Solution: 3x – 5y=16 …(i)
x – 3y = 8 …(ii)
multiplying equation (ii) by 3, we get.
3×x – 3×3y = 8×3
3x – 9y = 24 …(iii)
Subtracting equation (iii) from equation (i),
3x – 5y = 16 …. ( i)
3x – 9y = 24. …(ii)
———————
4y = -8 …. ( Explanation +3x and -3x = 0 )
∴ y= -8÷4
∴ y = -2 ….(Explanation 4 two ja 8 )
Substituting y = -2 in equation number (ii), we get
∴x – 3y = 8
∴x – 3 × (-2) = 8
∴x + 6 = 8 ( explanation 3 two ja 6 ) ( – multiple by – become + )
∴ x = 8 – 6
∴ x = 2
Answer : x = 2 and y= -2 or (x,y) = ( 2, -2) is the solution of the given Equations.

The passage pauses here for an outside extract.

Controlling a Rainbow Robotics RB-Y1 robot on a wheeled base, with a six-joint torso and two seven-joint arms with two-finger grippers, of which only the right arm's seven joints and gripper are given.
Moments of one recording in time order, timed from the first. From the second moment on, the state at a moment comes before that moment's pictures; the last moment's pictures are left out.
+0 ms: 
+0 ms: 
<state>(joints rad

(iv) 2y – x = 0 ; 10x + 15y = 105

Solution: 2y – X = 0 …. (i)
10x + 15y = 105. … ( ii)
in equation number ( ii ), Dividing both the sides by 5, we get
∴ 2x + 3y = 21… (iii) … ( explanation 105 ÷ 5 = 21 )
Multiplying equation number (i) by 2
∴ 4y – 2x = 0
∴ i.e. -2x + 4y = 0 ….(iv)
Adding equation number ( iii) and ( iv )
2x + 3y = 21 … (iii)
-2x + 4y = 0 ….(iv)
————————————
7y = 21 ……. ( explanation: 3y + 4y = 7y )
∴ y = 21 ÷ 7
∴ y = 3
Substitution y = 3 in equation number (i)
2y – X = 0 …. (i)
2× 3 – X = 0
∴ 6 – X = 0
∴6 = x
∴ x = 6
x= 6 and y = 3 or ( x,y) = ( 6,3 ) is the solution of the given Equations.

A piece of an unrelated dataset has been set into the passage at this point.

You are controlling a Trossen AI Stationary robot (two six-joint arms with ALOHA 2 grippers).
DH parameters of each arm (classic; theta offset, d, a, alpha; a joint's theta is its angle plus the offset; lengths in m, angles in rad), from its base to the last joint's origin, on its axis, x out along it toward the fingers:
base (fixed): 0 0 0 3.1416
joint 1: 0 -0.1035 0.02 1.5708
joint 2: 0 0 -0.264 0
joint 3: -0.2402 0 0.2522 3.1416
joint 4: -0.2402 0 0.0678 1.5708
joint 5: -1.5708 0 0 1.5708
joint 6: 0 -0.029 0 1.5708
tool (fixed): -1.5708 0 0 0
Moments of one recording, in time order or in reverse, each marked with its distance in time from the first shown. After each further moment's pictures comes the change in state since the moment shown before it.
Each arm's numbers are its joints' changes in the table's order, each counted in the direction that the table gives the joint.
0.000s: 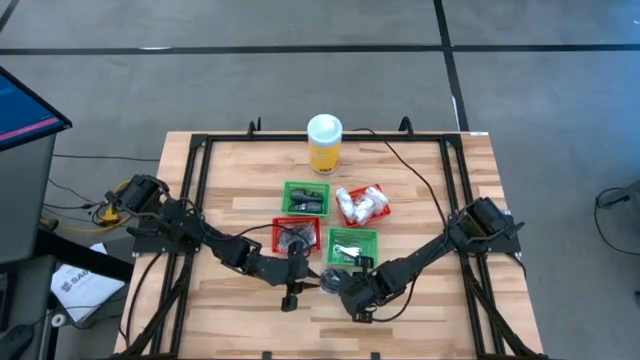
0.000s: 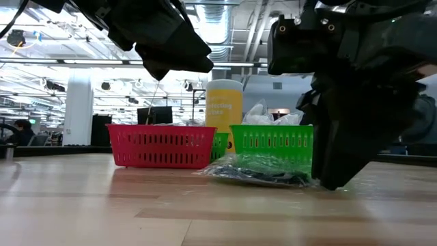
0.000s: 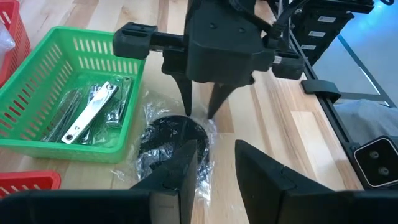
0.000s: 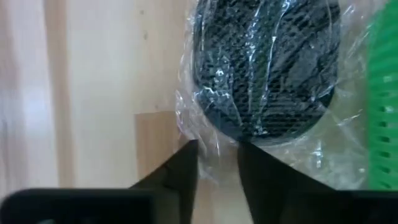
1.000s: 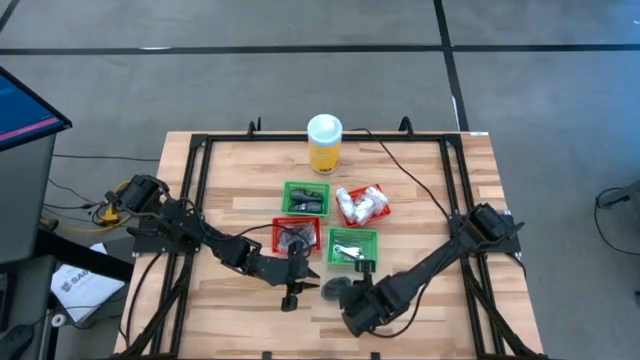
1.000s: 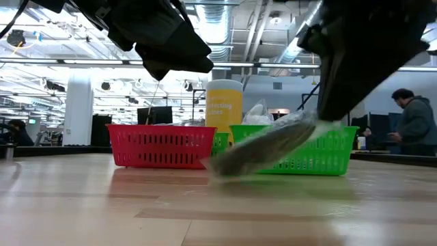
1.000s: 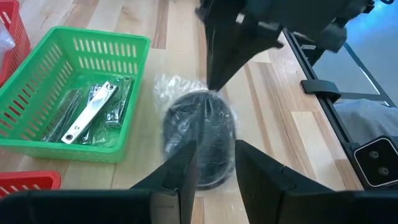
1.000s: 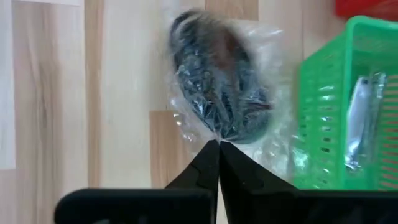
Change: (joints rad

(v) 2x + 3y + 4 = 0 ; x – 5y = 11

2x + 3y + 4 = 0 i.e
2x + 3y = –4 …. (i)
x – 5y = 11 … (ii)
Multiply equation number (ii) by 2, we get
∴2×x – 2×5y = 11×2
∴2x – 10y = 22 …(iii)
Subtracting equation number (iii) by eq (i)
2x – 10y = 22 …(iii)
2x + 3y = –4 …. (i)
– – +
—————————————
0 – 13y = 26
∴Y = 26 ÷ ( – 13 )
∴Y= –2
Substituting y = -2 in equation number (ii)
x – 5y = 11
x – 5×2 = 11
∴x – 10 = 11
∴X = 11 – 10
∴x= 1
Answer : x = 1 and y = -2 OR (x,y) = (1, -2) is the solution of the given equations.

(vi) 2x – 7y = 7 ; 3x + y = 22

Solution: 2x – 7y = 7 …… (i)
3x + y = 22 … (ii)
Multiplying equation number (ii) by 7, we get
7×3x + 7×y = 7×22
21x + 7y = 154 …. (iii )
Adding equation number (i) and equation number (iii)
2x – 7y = 7 …… (i)
21x + 7y = 154 …. (iii )
—————————————
23x = 161 ( explanation +7y -7y = 0 )
X = 161 ÷ 23
X = 7 ( explanation 23 seven ja 161 )
Substitute X = 7 in equation number (i)
2x – 7y = 7 …… (i)
2×7 – 7y = 7
14 – 7y = 7
-7y = 7 – 14
-7y = – 7
7y = 7
y= 7 ÷ 7
Y = 1
Answer: x = 7 and y = 1 or (x,y) = ( 7,1) is the solution of the given equations.